→ Instructions for the task
Copy nothing but the line with "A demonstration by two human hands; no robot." and the lines that follow it to the end of the entries below, and keep the pictures out.

→ Extracted data
···

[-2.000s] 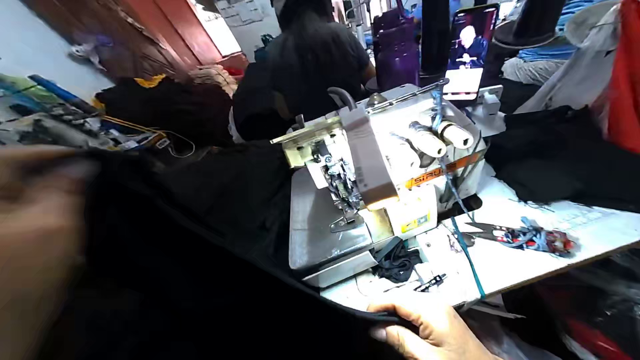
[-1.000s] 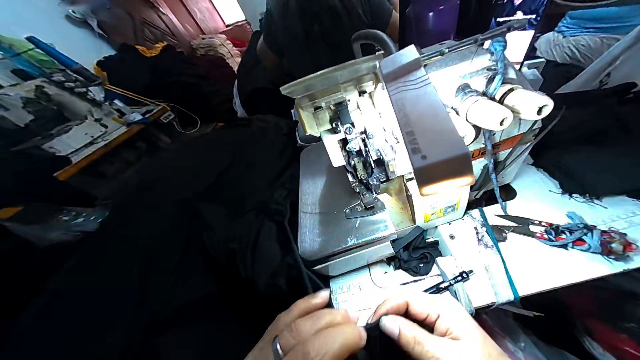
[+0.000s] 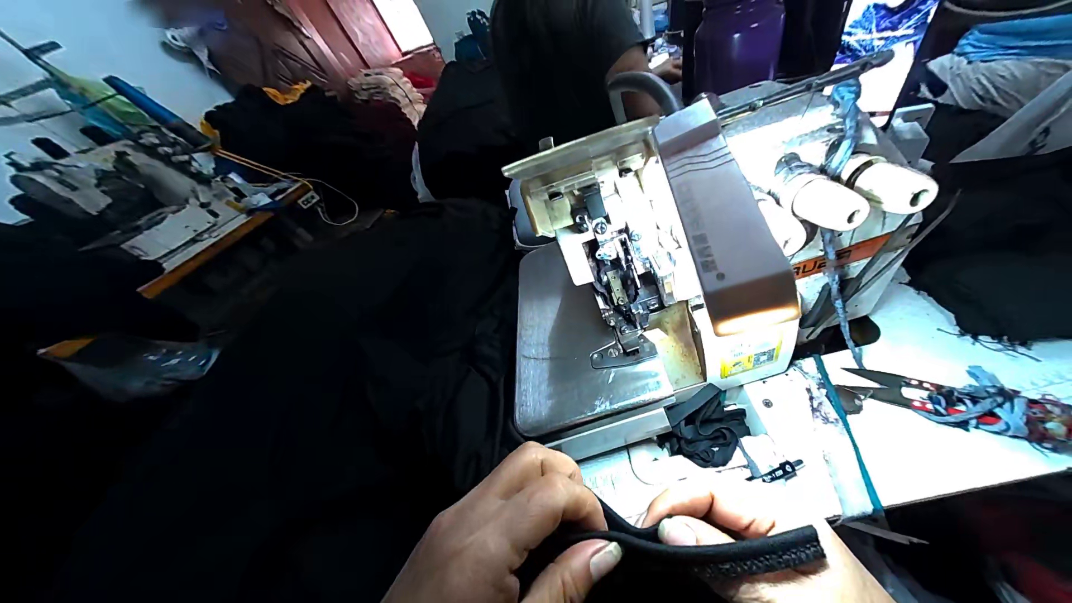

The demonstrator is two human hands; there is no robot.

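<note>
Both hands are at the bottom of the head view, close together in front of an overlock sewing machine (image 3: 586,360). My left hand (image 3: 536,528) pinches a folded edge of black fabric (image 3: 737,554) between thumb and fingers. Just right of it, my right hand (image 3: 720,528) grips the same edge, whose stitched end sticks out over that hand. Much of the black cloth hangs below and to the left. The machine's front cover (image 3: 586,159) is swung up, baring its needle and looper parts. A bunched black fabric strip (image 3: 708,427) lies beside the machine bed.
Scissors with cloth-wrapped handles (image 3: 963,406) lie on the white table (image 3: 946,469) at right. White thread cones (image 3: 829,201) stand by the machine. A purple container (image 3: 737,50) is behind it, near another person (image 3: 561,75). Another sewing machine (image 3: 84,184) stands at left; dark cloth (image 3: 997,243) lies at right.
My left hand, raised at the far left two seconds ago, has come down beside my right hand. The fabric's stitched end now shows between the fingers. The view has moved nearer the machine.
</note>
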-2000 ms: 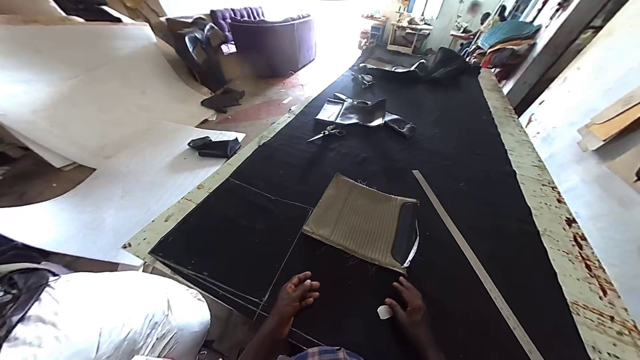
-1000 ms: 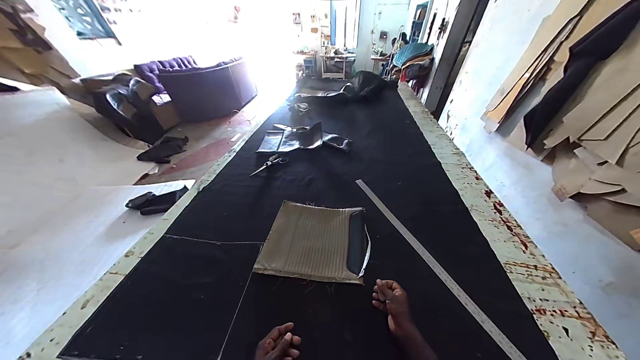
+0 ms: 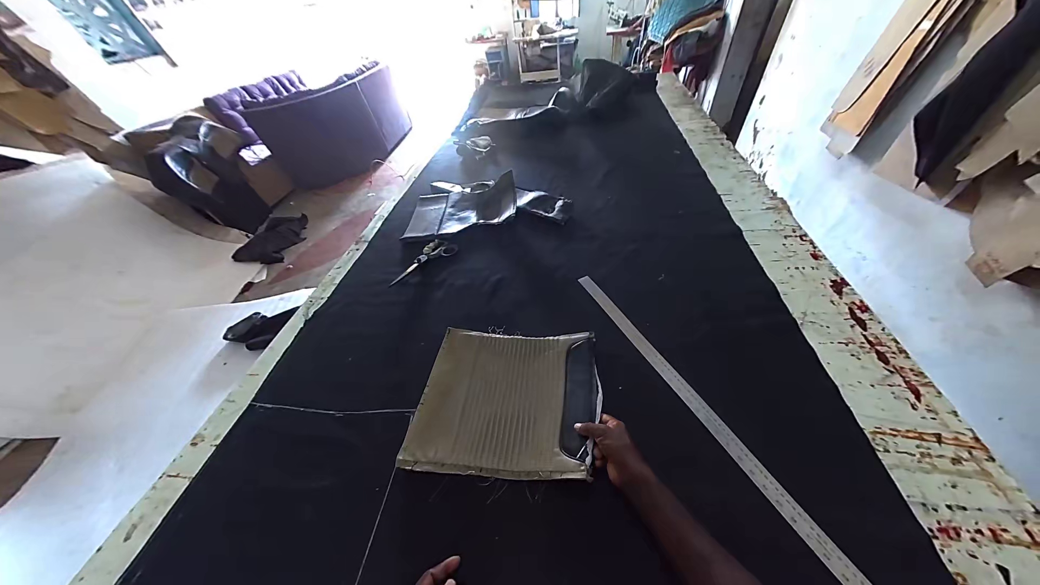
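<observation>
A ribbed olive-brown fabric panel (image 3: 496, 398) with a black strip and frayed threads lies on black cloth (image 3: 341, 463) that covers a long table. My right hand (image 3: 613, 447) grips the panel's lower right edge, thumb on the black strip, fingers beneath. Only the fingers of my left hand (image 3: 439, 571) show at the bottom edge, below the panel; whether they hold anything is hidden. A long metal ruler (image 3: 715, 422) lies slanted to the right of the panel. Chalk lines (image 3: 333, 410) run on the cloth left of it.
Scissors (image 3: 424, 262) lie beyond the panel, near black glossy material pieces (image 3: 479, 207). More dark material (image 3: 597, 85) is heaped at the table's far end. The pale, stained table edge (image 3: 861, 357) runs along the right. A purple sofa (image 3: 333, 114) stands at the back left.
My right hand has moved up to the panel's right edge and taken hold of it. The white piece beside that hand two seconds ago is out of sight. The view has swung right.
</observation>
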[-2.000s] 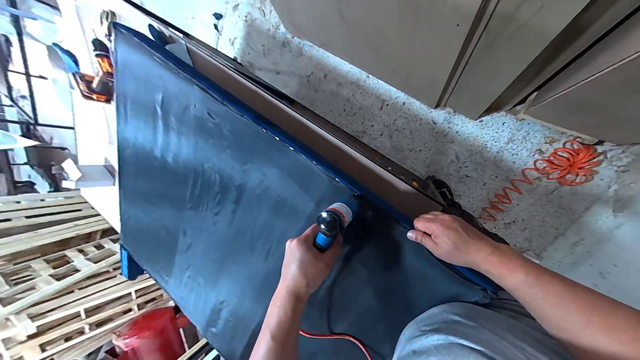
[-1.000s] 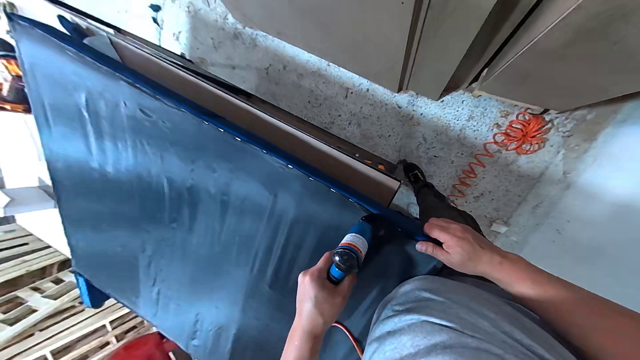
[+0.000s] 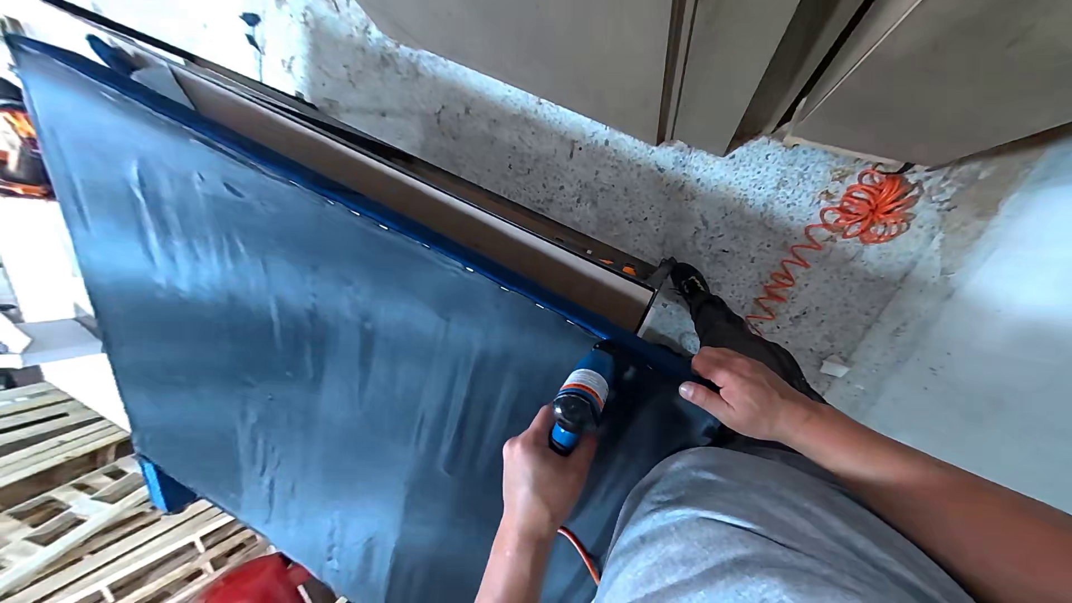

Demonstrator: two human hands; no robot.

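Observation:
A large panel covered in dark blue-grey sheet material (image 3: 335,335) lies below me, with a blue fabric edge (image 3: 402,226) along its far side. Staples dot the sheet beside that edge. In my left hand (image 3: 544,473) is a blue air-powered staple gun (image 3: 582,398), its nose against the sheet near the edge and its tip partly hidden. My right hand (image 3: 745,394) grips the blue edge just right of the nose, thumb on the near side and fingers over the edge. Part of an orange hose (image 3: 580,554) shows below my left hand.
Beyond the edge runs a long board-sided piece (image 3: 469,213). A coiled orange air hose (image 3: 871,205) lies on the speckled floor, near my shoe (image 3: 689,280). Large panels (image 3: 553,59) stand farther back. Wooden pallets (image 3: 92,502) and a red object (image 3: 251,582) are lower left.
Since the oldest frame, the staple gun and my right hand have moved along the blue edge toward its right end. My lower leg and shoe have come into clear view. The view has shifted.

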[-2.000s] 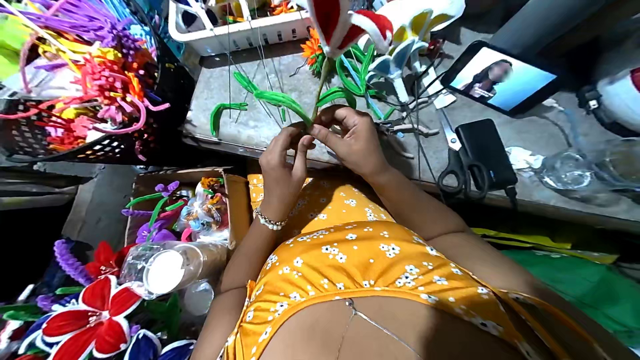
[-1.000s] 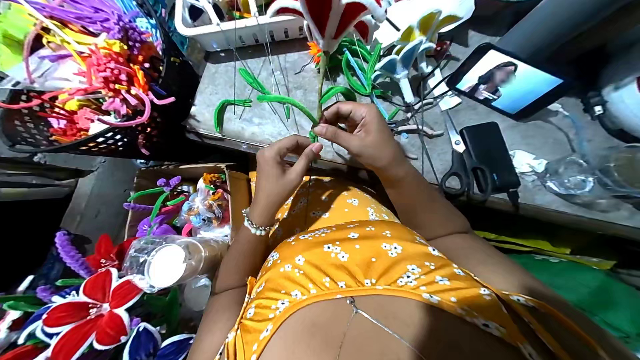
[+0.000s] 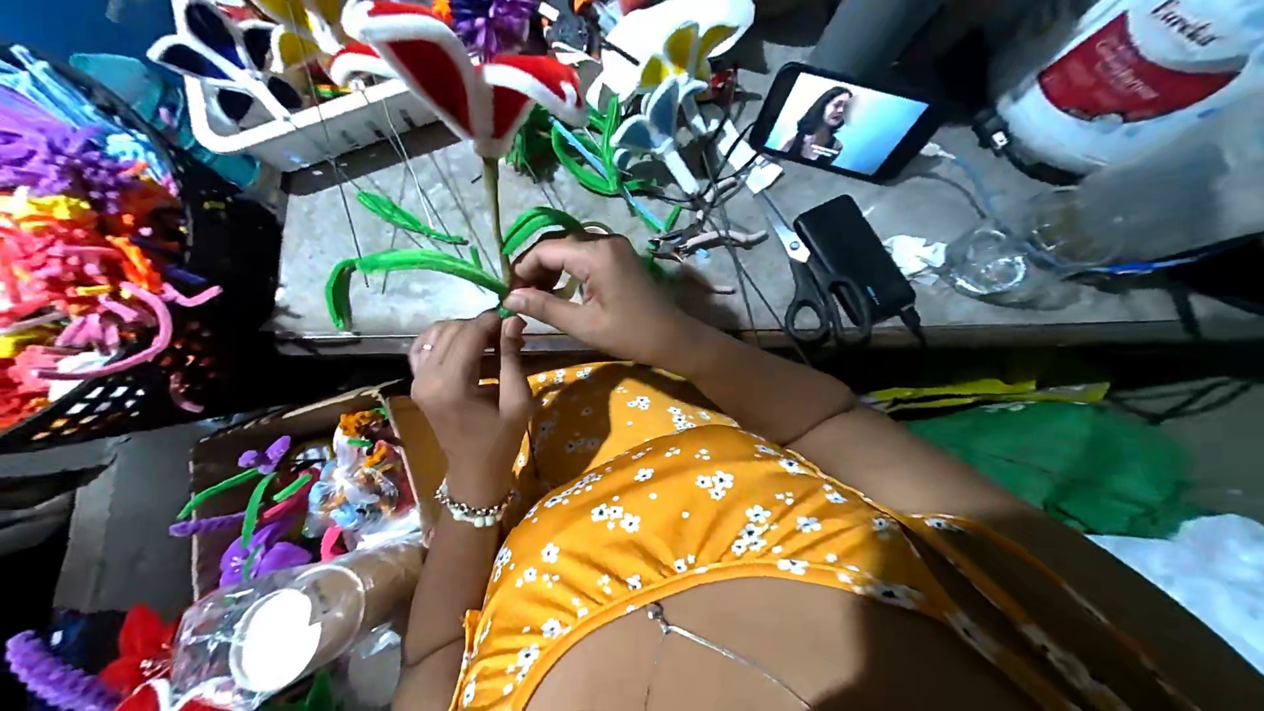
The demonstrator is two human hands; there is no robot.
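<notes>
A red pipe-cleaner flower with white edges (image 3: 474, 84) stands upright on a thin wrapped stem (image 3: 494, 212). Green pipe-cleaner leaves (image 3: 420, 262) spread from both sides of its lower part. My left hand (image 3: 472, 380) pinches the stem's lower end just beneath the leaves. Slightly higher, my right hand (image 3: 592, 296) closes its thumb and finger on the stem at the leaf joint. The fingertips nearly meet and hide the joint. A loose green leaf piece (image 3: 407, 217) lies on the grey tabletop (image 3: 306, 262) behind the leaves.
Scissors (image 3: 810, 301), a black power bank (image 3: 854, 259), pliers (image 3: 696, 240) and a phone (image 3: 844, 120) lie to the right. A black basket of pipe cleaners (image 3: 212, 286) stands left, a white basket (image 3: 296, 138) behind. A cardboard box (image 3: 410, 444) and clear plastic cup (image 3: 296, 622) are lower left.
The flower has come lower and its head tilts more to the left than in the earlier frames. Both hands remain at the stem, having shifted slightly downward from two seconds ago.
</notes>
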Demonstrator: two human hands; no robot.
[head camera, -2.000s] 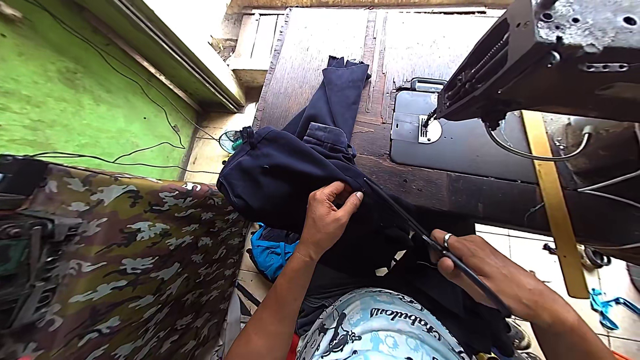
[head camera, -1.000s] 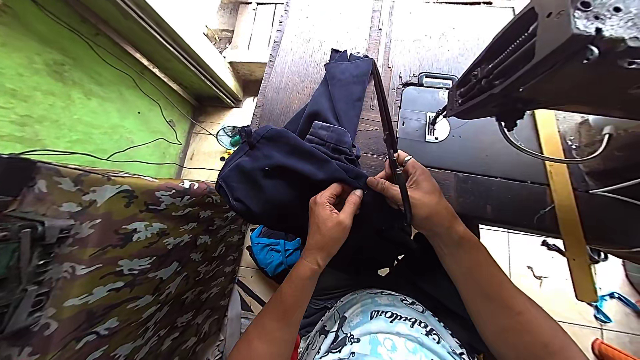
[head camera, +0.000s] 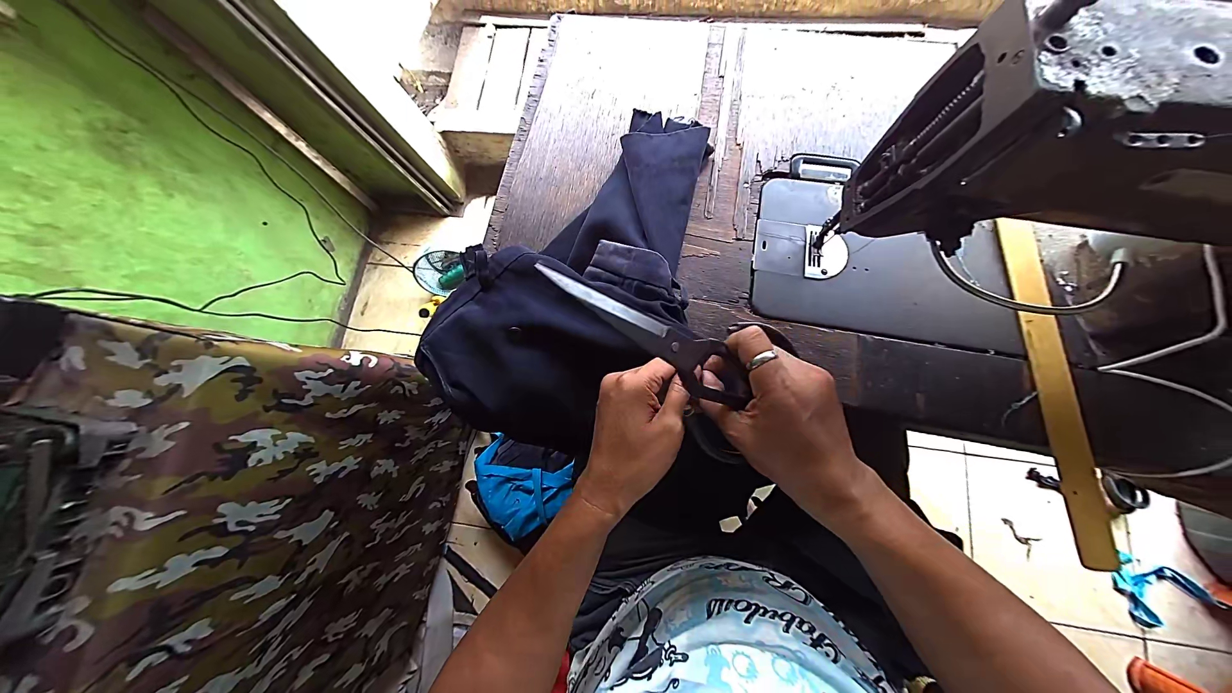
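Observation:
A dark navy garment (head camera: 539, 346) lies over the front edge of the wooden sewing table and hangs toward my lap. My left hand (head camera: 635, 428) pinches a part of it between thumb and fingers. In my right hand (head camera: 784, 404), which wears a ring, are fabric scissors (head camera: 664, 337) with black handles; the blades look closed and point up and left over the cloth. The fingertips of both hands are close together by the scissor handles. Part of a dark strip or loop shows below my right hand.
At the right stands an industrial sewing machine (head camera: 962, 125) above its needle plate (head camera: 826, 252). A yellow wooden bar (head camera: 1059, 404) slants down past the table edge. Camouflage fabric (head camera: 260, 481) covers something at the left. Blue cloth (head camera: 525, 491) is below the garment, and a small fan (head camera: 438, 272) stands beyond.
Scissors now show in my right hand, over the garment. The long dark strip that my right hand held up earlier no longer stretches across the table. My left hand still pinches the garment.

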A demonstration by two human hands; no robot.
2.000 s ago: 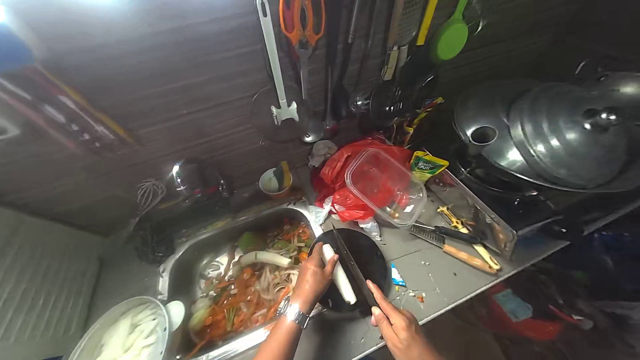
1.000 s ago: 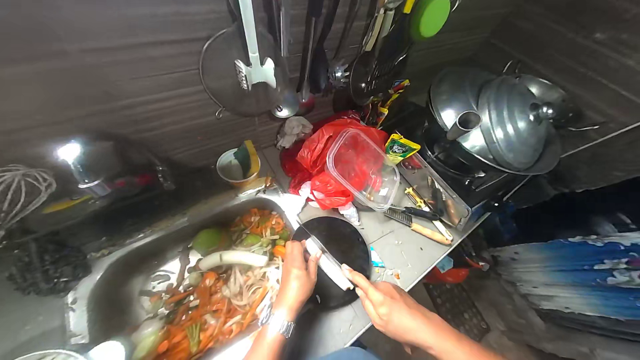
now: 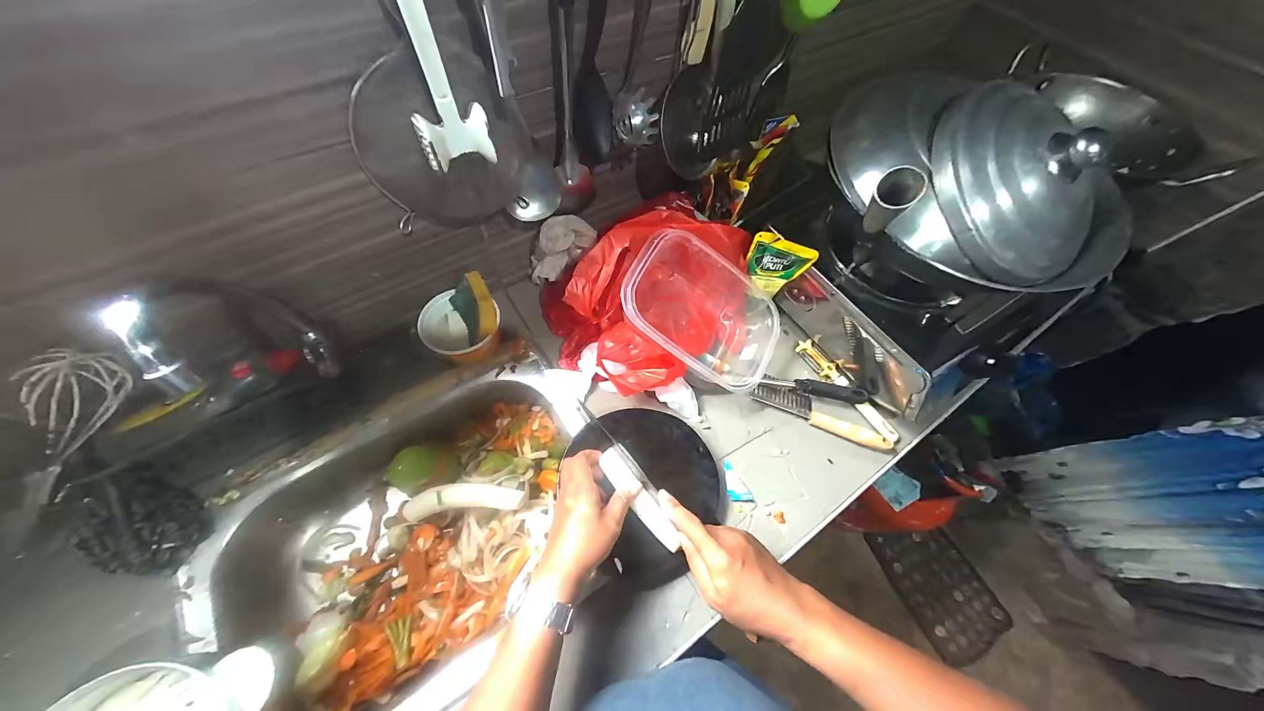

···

→ Solution to the problem
A demonstration by two human hands; no robot.
2.000 s ago: 
1.000 s ago: 
now: 

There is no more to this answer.